Hüseyin Hilmi bin Saîd hazretlerinden sohbetler

 *Hüseyin Hilmi bin Saîd hazretleri buyuruyor ki:*


Efendim, insanlar *Rızk*’ını arar, rızık da, *Sâhib*’ini arar. Hiç kimse, rızkını *Bitirme*’den ölmez. Hiç kimse, hiç kimsenin *Rızk*’ını yiyemez. 


Neden? İsmi yazılı değil çünkü. Herkes, kendi *İsmi* yazılı olan *Rızk*’ı yiyebilir, değilse kursağında kalır. Cenâb-ı Hakkın *Ni’met*’leri, bizi peşimizden *Tâkib* eder. 

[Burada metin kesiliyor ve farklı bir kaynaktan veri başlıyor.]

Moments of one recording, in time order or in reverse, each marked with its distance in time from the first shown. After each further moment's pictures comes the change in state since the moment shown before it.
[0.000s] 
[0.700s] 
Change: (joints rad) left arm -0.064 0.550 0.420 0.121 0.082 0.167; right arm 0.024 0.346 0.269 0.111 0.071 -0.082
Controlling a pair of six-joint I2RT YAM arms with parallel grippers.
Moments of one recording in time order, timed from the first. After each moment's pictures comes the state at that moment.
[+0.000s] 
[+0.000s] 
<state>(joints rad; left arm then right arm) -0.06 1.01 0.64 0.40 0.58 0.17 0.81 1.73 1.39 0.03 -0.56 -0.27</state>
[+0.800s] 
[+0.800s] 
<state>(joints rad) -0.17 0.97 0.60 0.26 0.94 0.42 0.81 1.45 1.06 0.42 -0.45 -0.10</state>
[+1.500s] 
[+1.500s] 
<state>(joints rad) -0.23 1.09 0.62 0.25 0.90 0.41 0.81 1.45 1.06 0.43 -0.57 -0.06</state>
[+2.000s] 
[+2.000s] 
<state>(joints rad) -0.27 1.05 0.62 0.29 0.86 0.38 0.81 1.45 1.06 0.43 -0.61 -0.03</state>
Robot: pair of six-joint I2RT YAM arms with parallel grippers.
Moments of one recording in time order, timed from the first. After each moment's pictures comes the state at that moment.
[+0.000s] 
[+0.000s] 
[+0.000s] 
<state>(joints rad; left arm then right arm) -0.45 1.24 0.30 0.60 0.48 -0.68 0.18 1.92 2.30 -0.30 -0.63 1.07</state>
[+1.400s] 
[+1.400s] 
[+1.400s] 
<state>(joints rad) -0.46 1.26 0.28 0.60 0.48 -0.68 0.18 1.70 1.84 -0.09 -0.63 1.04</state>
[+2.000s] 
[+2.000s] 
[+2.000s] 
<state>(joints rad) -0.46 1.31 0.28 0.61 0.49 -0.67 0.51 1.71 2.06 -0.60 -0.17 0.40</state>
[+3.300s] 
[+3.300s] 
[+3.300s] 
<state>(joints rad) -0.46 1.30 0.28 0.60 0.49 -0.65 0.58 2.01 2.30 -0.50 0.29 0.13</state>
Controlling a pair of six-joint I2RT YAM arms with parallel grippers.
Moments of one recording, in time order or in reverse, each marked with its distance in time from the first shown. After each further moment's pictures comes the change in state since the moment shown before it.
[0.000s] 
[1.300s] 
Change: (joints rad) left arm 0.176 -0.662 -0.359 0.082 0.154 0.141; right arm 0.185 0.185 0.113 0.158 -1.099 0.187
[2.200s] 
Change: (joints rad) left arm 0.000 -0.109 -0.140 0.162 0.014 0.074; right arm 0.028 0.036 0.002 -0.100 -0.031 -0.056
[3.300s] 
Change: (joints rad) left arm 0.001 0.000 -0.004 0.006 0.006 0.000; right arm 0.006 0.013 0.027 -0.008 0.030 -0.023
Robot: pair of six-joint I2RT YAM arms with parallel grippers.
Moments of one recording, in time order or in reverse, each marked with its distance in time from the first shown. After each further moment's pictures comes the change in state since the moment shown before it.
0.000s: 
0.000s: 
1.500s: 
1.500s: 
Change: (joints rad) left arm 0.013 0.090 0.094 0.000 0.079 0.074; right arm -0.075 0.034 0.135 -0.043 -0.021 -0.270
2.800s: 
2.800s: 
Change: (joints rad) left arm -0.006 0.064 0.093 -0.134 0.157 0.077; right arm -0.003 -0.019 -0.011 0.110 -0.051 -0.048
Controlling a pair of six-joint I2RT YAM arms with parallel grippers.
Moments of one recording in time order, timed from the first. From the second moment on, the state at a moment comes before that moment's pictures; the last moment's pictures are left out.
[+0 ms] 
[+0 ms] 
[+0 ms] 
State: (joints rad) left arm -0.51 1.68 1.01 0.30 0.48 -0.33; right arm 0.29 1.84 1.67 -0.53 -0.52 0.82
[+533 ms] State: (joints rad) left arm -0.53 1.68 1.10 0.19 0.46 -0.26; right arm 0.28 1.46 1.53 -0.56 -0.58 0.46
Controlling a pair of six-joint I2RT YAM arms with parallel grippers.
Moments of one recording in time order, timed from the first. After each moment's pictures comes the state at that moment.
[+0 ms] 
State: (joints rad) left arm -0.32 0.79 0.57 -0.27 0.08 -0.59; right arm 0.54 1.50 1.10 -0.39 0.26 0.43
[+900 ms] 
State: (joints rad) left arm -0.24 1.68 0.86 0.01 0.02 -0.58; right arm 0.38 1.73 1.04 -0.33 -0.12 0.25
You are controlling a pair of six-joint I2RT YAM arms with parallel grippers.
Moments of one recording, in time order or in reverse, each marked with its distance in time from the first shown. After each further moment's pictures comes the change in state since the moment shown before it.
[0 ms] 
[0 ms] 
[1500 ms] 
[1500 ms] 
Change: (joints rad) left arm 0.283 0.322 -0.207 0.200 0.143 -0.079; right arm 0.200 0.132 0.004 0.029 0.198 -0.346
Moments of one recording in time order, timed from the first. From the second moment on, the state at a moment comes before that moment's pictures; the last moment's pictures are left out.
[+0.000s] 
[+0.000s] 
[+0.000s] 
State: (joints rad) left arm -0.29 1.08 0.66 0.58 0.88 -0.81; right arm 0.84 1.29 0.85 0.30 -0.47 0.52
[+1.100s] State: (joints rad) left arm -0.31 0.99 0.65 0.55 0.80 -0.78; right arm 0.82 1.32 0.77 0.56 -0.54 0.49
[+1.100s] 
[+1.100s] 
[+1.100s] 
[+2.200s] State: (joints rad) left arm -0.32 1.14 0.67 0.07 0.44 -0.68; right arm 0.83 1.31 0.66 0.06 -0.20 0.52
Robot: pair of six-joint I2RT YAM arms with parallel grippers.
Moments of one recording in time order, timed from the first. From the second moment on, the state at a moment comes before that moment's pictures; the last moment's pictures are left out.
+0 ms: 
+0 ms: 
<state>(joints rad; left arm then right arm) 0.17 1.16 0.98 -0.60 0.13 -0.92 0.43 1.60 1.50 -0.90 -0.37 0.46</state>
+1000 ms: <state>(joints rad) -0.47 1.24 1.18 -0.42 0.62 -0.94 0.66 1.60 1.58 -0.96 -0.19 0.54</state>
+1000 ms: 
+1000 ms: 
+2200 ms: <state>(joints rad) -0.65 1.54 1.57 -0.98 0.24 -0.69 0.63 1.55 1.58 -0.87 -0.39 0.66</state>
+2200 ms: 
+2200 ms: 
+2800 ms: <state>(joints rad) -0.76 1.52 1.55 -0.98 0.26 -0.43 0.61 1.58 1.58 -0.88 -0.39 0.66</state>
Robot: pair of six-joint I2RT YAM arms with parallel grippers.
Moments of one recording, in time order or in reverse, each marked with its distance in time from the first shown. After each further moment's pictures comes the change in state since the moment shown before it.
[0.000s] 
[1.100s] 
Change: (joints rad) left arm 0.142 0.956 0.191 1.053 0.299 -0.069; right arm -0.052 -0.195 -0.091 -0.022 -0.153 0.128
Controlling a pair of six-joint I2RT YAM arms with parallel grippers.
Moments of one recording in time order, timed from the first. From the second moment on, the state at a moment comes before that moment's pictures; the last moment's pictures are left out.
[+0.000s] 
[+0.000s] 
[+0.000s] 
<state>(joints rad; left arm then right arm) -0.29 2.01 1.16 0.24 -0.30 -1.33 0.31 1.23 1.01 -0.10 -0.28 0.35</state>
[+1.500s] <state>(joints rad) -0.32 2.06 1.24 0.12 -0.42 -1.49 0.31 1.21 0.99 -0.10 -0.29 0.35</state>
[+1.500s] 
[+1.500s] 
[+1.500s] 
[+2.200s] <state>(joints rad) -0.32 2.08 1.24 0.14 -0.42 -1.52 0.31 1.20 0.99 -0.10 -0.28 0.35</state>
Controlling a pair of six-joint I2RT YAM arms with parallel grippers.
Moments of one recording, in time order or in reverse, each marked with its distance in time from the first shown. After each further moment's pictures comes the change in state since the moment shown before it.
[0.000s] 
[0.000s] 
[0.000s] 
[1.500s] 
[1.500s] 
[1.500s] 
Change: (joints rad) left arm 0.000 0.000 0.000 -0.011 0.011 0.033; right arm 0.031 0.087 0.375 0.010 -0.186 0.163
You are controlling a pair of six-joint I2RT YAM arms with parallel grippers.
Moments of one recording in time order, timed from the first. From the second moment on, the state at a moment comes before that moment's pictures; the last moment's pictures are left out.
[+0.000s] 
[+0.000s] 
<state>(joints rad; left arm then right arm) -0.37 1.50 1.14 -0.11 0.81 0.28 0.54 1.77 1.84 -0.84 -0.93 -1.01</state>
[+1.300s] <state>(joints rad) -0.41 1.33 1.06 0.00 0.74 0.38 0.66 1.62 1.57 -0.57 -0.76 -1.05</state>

Ama *Biz* onları görmeyiz, bilmeyiz. Cenâb-ı Hak onlara emretmişdir; *Sen falancanın rızkısın!* diye. O rızık, bizi *Tâkib* eder. 

 

Nitekim bir adam *Pilâv* yerken bir *Pirinç* tânesi, boğazına *Takılmış*. Kursağında kalmış, bir türlü çıkmıyor. Çıldıracak.


Doktorlar; *Yarmamız* lâzım, sen en iyisi bir *Hoca*’ya git, diyorlar. O da gidiyor bir *Hoca*’ya. Hoca diyor ki: Bu işi, ancak *Bağdat*’daki falan *Hoca* hâlleder, sen oraya git. 


Adam kalkıyor, *Bağdat*’a gidiyor. O hoca da vaziyeti görünce; Bu *Pirinç* tânesini çıkaracak olan *Hoca*, *Buhâra*’da, sen oraya *Git*, diyor. O da kalkıyor, *Buhâra*’ya geliyor.


*Tekke*’yi buluyor. Hoca efendi *Sohbet* yapıyormuş. İçerisi kalabalık, *İğne* atsan yere düşmez. Kapının *Eşiği*’nde yer bulup oturmuş. O anda bir *Hapşırık* geliyor adama. 


Hapşırınca, o *Pirinç* tânesi fırlayıp *Önüne* düşüyor. Orda bir *Kedi* yavrusu varmış, o *Tâne*’yi alıp kaçıyor. 


Adam da şaşırıyor. *Bu ne hâl yâ Rabbî!* diyor. Geliyor ilk *Hoca*’ya. Vaziyeti anlatıyor. Hoca diyor ki: 


Allahü teâlâ, bu *Pirinc*’in üzerine, o kedinin *İsmi*’ni yazmış, ben ne yapayım. Seni tâ *İstanbul*’dan getirtdi ki, o *Pirinç* tânesini bu *Kedi* yesin diye.